Antes da abertura integral da "cidade médica", os consultórios já estavam funcionando desde o mês de abril, atendendo através de planos de saúde conveniados e consulta particulares. Com o restante do complexo em plena atividade, será possível colocar em prática uma metodologia inteligente de trabalho, que tem foco na ocupação humanizada pelos pacientes e maior qualidade de serviço para os profissionais. Os leitos são equipados em dois ambientes, um para o paciente e outro para os seus acompanhantes, com sofás, televisores, escrivaninha com base para computador, cadeira de massagem e acessórios domésticos, além da cama hospitalar. Já a área restrita para médicos, conta com duas quadras de tênis, academia, hidromassagem, sala de massagem, spa com cadeiras de relaxamento, bar e uma decoração requintada.

"Essa estrutura que criamos tem como meta, no caso do paciente, deixá-lo acomodado em um ambiente que não se distancia tanto da sua rotina, sem privá-lo de atividades que não vão prejudicar a sua saúde.
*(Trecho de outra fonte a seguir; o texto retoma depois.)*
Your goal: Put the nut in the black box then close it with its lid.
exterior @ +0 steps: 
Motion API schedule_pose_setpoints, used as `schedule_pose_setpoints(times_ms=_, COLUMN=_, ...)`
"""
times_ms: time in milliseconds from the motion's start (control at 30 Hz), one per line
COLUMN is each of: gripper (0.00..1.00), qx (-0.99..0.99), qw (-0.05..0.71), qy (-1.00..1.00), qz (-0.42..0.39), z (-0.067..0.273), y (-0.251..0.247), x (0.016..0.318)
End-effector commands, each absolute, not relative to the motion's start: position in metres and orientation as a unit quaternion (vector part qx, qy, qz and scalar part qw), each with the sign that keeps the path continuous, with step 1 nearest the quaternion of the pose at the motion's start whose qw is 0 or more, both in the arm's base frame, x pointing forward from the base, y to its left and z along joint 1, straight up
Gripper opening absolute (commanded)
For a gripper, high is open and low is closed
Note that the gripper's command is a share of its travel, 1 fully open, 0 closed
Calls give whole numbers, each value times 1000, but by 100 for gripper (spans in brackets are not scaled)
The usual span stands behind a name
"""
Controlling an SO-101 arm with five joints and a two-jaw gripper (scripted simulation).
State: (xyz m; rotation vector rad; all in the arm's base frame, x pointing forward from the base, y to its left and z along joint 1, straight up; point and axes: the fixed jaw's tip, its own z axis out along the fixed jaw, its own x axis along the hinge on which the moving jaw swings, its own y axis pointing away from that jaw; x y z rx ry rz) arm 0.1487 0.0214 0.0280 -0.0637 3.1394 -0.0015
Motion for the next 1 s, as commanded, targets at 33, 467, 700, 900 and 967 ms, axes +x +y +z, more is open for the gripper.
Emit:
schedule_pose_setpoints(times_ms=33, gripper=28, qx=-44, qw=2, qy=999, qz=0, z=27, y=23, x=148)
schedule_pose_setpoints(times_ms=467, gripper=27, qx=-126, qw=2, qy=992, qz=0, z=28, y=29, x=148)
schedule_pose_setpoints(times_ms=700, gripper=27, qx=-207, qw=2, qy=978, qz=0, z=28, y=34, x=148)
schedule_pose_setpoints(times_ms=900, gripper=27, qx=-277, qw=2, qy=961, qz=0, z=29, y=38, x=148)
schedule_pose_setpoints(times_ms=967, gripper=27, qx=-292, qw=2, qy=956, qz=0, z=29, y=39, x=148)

Assim como para os seus familiares e companhantes. Já o Clube destinado ao médico, procuramos dar o máximo de conforto para ele ficar o máximo de tempo possível no hospital, com entretenimento e cursos de capacitação disponíveis", ressaltou o diretor do complexo.
Um dos fatores que mais contribuiu para a criação do Clube Médico e o Centro de Treinamento no complexo foi o caos no trânsito da cidade, que prejudica o deslocamento do médico. "A questão da mobilidade pesou muito. Com os constantes engarrafamentos, os profissionais devem evitar o trabalho em muitos hospitais. Se eles tiverem a oportunidade de optar por concentrar as suas atividades em um só local, com certeza será o ideal", destaca Souleyman Al Odeh. Ele observou ainda que o médico, atualmente, trabalha em muitos hospitais para se enquadrar na cobertura dos planos de saúde dos pacientes. "Aqui nós setorizamos os atendimentos, conforme a cobertura do plano de saúde.
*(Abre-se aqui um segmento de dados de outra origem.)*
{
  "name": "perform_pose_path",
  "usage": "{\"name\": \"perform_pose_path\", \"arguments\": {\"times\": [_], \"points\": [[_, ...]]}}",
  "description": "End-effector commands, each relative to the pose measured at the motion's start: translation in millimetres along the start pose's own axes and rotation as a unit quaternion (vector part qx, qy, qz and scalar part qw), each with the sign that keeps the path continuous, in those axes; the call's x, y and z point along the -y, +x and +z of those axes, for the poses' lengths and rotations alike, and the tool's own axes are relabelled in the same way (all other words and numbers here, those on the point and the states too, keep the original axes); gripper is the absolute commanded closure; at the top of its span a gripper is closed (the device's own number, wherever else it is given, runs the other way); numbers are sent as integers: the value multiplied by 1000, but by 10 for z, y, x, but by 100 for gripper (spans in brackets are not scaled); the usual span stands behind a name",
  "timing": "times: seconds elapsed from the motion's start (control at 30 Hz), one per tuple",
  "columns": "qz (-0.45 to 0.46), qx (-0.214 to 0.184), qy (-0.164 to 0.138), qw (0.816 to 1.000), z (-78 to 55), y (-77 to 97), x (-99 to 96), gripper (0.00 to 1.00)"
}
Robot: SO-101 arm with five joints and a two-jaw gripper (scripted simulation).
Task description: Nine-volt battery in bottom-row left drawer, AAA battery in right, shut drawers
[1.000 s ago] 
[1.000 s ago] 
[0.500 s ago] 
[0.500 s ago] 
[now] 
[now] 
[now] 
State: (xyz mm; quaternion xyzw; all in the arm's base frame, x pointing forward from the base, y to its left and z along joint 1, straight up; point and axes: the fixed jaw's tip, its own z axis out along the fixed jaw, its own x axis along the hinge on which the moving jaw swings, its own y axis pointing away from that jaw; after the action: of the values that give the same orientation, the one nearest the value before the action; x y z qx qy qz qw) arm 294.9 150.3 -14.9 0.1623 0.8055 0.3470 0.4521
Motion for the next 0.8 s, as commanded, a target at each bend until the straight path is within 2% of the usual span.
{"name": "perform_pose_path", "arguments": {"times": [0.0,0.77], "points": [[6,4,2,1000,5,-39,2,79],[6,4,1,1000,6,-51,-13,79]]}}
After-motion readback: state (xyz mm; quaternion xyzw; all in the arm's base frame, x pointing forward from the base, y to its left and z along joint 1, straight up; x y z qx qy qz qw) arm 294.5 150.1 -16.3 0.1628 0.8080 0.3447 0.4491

O Hospital Vitória tem uma estrutura mais simples, enquanto o Samaritano tem as suas instalações mais sofisticadas. Porém, ambos têm a mesma tecnologia de ponta e atendimento humanizado, o que garante em tempo integral a segurança do paciente", explicou.
Uma "colagem" das melhores tecnologias internacionais "A gente respira hospital, sabe das necessidades dos médicos e pacientes". Seguindo esse pensamento, Charles Souleyman Al Odeh e a equipe de diretores do Americas Medical City percorreram vários países a procura do modelo ideal para implantar no complexo. O diretor conta que os médicos empreendedores "rodaram" os Estados Unidos e Europa à busca de tecnologias de ponta e profissionais experientes para atuar na "cidade médica". Encontraram excelente receptividade nas empresas voltadas para a biomedicina e o resultado já está se refletindo nas salas modernamente equipadas do complexo e na qualidade de serviços oferecidos.

A inovação já começa na recepção. O paciente, após fazer a sua ficha de atendimento, recebe mensagens no seu celular da sua colocação na fila de espera. "Assim ele não fica preso em um ambiente. Pode fazer um lanche, caminhar e quando chegar a vez do seu atendimento será avisado através de torpedo", contou o diretor. Mas, a "menina dos olhos" no quesito modernidade está na sala de cirurgia Robótica. Uma equipe formada por 13 médicos brasileiros receberam, há alguns meses, um treinamento de profissionais referências em outros países no setor, dos procedimentos mais avançados nesse tipo de procedimento, utilizando equipamentos de ponta.
Agora, esses profissionais brasileiros e alguns estrangeiros, vão atuar no centro cirúrgico do Hospital Samaritano.

"Vamos iniciar atividades de atualização profissional no nosso Centro de Treinamento, destinadas aos médicos de todo o país. Temos certeza que vamos trazer para o Rio muitos profissionais de todas as partes do país e eles sairão daqui preparados para atuar no que há de mais moderno na Medicina Robótica", destacou Souleyman Al Odeh. Em uma avaliação mais ampla, o diretor acredita que o Rio, a partir desses investimentos, terá a chance de recuperar um lugar de destaque no ranking nacional que analisa os estados no atendimento médico-hospitalar.